A number of employees brought Tribunal claims for unlawful deductions from wages. They argued, in particular, that the meal allowance was directly and intrinsically linked to the the performance of their contractual duties and should be included in their holiday pay.

Tribunal decision

The Tribunal concluded that the meal allowance, or a portion of it, should be included in the calculation of normal pay for holiday pay. (The portion not included would be categorised as an expense payment). The allowances were ‘intrinsically linked’ to the performance of duties and British Airways hadn’t been able to show they were not.

The Tribunal said that each time the allowance was not paid as part of holiday pay was an unlawful deduction. However, any series formed by these deductions was broken by a gap of more than three months between two successive deductions (as the claim was heard before the Supreme Court’s decision in Agnew).

Both parties appealed.

EAT decision

In respect of the inclusion of the meal allowance, the EAT said it was not up to employers to show that an allowance was not linked to the performance of duties. This was the Tribunal’s role which should carry out a sufficiently detailed analysis to decide if the allowance was intrinsically linked to the performance of the duties (and therefore normal pay) or an occasional expense. It was not possible to split the payment into two pots: it either fell on one side of the line or the other. The EAT returned this issue to the Tribunal to reconsider.

The Tribunal’s decision that any gap of three months or more between deductions would break the series was wrong. The Supreme Court’s decision in Agnew mean that this was no longer the case.

In respect of the series, the EAT said that it was not only formed by the deduction of meal allowances, it could also include all other allowances that were sufficiently linked to the performance of duties. This was because they were all of ‘sufficient’ similarity, as they all related to holiday pay and had all occurred because British Airways had failed to treat them as normal pay (even despite some difference in detail).

However, the question of whether there was a sufficient connection in time between the deductions to amount to a series was remitted to a new Tribunal to determine. Also, despite the series not being automatically broken by gaps of three months or more, there could still have been gaps long enough to break it. However, the EAT noted that when looking at the time-gap issue, tribunals should bear in mind that the purpose of the legislation is to protect vulnerable workers and that there will always be gaps in time between periods of holiday (and therefore between holiday pay payments).

Implications: This is a good reminder that gaps of three months or more between deductions will not necessarily break a series of deductions. Further, it is up to the Tribunal to determine whether the relevant allowances are sufficiently linked so as to form a series for holiday pay purposes and/or whether that series is broken.

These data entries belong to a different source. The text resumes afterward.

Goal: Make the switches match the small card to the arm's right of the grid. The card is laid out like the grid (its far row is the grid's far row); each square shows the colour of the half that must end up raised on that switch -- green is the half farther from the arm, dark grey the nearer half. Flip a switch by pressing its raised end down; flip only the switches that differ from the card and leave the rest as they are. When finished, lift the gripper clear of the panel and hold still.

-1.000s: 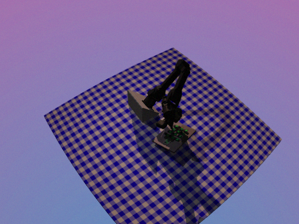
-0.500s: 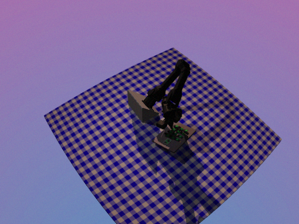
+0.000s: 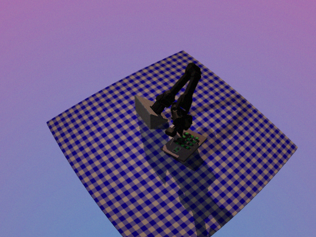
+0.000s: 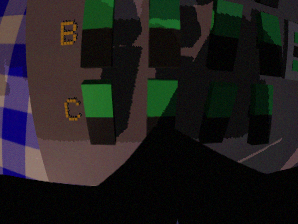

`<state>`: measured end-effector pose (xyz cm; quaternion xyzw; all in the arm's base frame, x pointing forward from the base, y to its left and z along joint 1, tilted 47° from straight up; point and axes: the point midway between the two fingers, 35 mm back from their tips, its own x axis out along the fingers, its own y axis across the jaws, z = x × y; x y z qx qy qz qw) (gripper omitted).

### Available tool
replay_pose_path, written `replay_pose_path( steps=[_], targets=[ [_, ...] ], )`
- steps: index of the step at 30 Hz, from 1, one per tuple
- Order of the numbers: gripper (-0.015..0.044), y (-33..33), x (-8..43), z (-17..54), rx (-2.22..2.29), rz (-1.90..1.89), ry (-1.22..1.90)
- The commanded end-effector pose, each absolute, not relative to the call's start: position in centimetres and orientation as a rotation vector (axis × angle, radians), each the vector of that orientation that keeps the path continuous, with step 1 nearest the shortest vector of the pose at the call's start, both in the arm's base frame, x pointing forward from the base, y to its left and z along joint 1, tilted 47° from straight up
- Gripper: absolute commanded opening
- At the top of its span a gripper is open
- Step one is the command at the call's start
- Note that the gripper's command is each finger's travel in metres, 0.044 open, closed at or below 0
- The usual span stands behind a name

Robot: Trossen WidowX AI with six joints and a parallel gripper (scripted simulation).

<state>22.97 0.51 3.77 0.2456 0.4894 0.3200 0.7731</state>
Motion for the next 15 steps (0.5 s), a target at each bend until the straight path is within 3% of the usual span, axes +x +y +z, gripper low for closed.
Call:
replay_pose_path(
  steps=[1,8,15],
  targets=[
    [0.0,0.6,23.0,3.8,0.539,0.692,1.059],
    [0.0,0.4,23.0,3.8,0.531,0.692,1.061],
    [0.0,-4.2,21.2,7.6,0.53,0.699,1.086]
  ],
)
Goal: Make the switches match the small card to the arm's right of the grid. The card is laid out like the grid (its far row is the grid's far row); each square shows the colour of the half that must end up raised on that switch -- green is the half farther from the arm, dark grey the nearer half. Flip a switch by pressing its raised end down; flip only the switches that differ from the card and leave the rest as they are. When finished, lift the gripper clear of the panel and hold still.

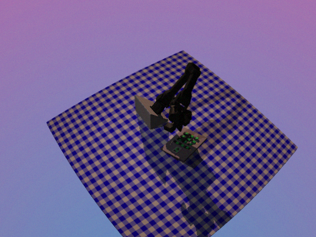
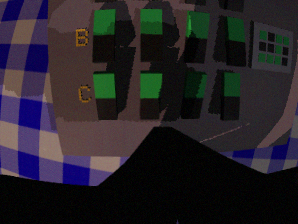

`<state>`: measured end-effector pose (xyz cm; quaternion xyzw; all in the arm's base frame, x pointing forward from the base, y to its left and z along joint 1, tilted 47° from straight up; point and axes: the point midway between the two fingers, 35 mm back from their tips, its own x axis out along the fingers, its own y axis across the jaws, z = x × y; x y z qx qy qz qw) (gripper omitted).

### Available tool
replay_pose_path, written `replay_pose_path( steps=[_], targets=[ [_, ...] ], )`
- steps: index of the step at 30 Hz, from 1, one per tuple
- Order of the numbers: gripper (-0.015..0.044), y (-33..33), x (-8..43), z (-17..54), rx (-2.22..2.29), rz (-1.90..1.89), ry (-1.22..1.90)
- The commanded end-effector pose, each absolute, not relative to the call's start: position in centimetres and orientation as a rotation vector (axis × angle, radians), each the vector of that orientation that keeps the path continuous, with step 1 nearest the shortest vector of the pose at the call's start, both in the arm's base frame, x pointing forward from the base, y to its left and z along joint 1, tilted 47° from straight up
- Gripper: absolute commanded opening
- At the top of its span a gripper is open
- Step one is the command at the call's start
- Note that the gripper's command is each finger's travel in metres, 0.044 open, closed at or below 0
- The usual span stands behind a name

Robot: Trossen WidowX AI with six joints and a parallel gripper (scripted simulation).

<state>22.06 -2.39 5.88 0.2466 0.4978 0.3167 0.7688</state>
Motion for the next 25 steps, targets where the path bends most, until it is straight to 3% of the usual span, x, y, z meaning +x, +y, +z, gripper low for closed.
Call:
replay_pose_path(
  steps=[1,6,11,25],
  targets=[
    [0.0,-4.2,21.2,7.6,0.53,0.699,1.086],
    [0.0,-4.5,21.8,7.8,0.53,0.699,1.086],
    [0.0,-5.9,25.8,8.9,0.529,0.699,1.084],
    [0.0,-5.9,25.9,8.9,0.529,0.699,1.084]
  ],
)
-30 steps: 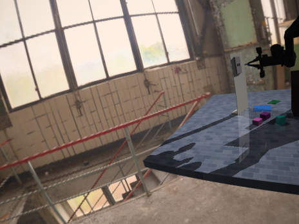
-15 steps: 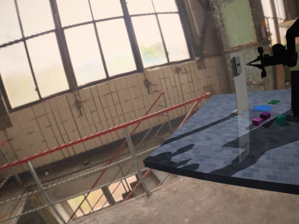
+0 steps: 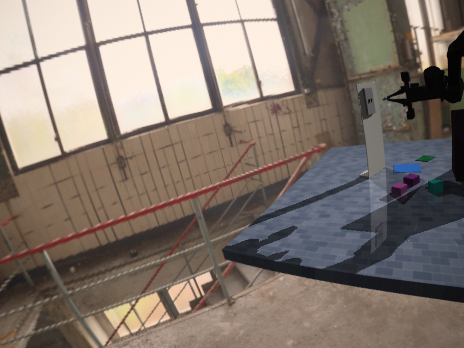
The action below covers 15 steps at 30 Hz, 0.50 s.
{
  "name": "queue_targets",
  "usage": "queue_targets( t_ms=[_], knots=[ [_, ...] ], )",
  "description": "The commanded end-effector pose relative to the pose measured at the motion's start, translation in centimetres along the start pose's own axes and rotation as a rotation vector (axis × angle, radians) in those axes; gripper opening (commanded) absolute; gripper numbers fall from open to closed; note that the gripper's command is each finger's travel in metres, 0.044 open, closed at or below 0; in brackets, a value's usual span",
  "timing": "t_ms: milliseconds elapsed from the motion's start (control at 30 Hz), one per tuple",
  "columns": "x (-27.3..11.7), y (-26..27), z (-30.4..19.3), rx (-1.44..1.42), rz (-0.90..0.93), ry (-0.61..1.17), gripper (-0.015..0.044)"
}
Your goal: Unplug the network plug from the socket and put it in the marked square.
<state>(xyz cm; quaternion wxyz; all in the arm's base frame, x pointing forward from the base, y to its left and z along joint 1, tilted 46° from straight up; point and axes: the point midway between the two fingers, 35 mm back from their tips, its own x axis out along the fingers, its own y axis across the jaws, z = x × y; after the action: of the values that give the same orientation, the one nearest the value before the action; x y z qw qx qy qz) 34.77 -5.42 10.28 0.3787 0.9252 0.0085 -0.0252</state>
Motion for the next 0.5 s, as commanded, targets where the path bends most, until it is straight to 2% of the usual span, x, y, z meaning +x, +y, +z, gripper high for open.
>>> queue_targets(
  t_ms=[0, 467],
  knots=[
    [-0.1, 0.9, -0.2, -0.003, 0.006, 0.006, 0.0],
    [-0.8, 3.6, -0.7, -0.004, 0.01, 0.011, 0.0]
  ],
)
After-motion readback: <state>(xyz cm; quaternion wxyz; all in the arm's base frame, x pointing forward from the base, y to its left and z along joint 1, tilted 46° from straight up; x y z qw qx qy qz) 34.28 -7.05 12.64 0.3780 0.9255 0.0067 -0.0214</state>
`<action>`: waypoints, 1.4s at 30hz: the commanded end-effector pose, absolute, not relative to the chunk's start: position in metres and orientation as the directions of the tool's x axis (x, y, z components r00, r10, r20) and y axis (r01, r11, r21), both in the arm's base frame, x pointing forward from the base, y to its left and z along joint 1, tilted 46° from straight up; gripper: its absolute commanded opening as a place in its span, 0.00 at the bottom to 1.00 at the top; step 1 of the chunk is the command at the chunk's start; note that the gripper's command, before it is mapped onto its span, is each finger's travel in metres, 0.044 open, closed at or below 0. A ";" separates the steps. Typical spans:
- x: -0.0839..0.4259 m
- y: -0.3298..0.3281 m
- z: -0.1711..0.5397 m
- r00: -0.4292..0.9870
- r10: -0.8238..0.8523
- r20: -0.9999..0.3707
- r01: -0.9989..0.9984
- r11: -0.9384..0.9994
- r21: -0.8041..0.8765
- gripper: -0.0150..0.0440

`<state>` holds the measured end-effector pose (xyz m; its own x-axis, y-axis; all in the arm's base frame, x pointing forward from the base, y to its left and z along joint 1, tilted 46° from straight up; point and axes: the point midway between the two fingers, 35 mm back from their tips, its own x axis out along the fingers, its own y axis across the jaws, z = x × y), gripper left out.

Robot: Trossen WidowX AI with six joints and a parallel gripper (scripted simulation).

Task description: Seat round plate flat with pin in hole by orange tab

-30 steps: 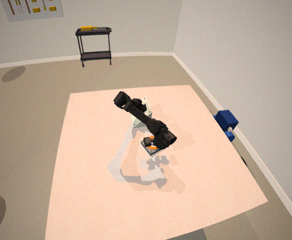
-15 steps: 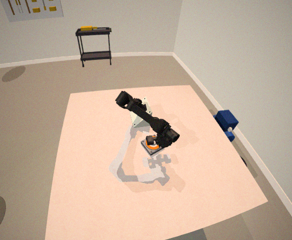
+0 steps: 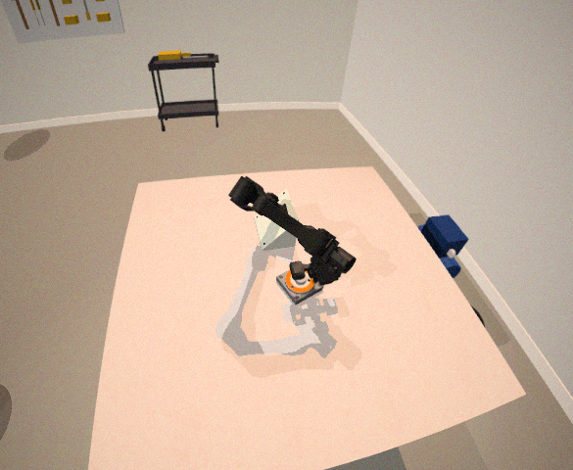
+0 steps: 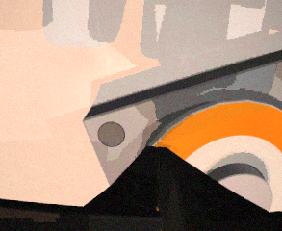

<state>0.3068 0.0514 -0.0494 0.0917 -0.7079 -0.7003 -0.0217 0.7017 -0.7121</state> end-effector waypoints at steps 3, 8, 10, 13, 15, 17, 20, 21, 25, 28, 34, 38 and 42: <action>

That said, this decision is also a warning to employers of the difficulties in arguing that deductions are not sufficiently similar to form a series. In this case it was enough that they were all deductions related to holiday pay. Further, given the EAT’s comments in respect of the inevitability of gaps between holiday payments, it is likely that employers will find it hard to argue that gaps between payments mean that they don’t form a series (or that it is broken). Unless, for example, there are two quite random underpayments.

Finally, there is some good news, in that the EAT did say that it is not up to an employer to show that a payment (which an employee argues should be included in holiday pay) is not sufficiently linked to the performance of duties. This is for the Tribunal to decide.